__EXERCISE DIRECTIONS__.
Reproduce the lines of the material exactly, excluding every image.

__STORED DATA__.
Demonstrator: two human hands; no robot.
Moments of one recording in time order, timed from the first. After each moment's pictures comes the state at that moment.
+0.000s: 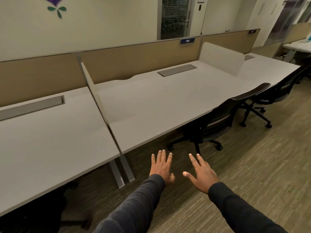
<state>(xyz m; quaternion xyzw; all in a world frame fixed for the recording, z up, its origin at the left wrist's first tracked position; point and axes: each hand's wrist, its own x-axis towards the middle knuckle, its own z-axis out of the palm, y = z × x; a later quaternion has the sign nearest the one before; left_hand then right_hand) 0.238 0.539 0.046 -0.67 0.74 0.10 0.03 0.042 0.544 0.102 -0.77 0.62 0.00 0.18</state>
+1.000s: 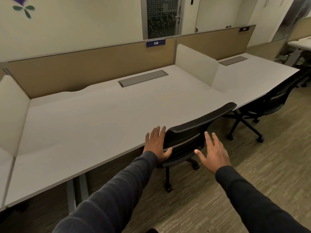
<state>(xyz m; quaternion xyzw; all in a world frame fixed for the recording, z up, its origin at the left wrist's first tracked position) -0.078 0.143 0.121 -0.69 0.71 0.08 -0.11 -0.333 0.135 0.139 -0.75 0.64 -0.11 0.07</state>
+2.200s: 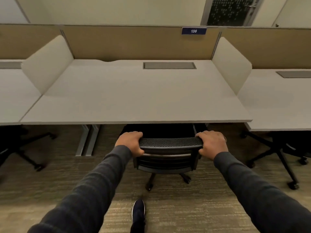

__SOLUTION TO THE PROBLEM__.
Demonstrator: two human hands; no robot.
Moments of one recording in time order, timed from the first. After each moment's pictures comes the state at that moment.
+0.000s: 
<state>(xyz m; quaternion xyzw; all in a world frame fixed for the recording, z up, its origin at the left wrist's first tracked position; point and axes: each hand's wrist, its own x-axis towards the middle knuckle, its own z-axis out of the palm, y = z × x; a later quaternion has the sign nearest the one before; left_hand then right_hand) 0.238 0.539 0.046 -0.67 0.74 0.10 0.03 0.042 0.544 0.102 -0.77 0.62 0.00 0.18</state>
+1.000s: 
<state>(xyz m; quaternion xyzw; all in a world frame fixed for the recording, z up, its origin at the left wrist's first tracked position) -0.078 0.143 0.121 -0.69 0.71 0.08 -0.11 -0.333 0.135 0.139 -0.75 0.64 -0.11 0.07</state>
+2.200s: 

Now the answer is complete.